◆ What is needed: When you repeat the listing, keep every character as it is.

◆ Data extract:
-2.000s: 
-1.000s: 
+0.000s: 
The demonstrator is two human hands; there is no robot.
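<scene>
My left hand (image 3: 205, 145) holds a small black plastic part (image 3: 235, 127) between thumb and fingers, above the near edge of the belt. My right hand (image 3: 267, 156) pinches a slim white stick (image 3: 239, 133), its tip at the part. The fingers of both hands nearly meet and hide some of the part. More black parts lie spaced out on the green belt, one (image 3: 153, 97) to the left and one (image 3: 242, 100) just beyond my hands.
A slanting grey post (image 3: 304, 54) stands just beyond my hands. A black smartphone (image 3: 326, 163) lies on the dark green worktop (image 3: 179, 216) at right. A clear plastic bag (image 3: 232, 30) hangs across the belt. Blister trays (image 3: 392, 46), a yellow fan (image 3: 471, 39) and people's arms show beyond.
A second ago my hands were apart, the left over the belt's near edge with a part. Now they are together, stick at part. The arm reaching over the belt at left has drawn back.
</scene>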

◆ Task output:
-2.000s: 
-1.000s: 
+0.000s: 
The demonstrator is two human hands; there is no robot.
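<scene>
My left hand (image 3: 205, 145) holds a small black plastic part (image 3: 235, 127) between thumb and fingers, above the near edge of the belt. My right hand (image 3: 267, 156) pinches a slim white stick (image 3: 239, 133), its tip at the part. The fingers of both hands nearly meet and hide some of the part. More black parts lie spaced out on the green belt, one (image 3: 153, 97) to the left and one (image 3: 242, 100) just beyond my hands.
A slanting grey post (image 3: 304, 54) stands just beyond my hands. A black smartphone (image 3: 326, 163) lies on the dark green worktop (image 3: 179, 216) at right. A clear plastic bag (image 3: 232, 30) hangs across the belt. Blister trays (image 3: 392, 46), a yellow fan (image 3: 471, 39) and people's arms show beyond.
A second ago my hands were apart, the left over the belt's near edge with a part. Now they are together, stick at part. The arm reaching over the belt at left has drawn back.
</scene>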

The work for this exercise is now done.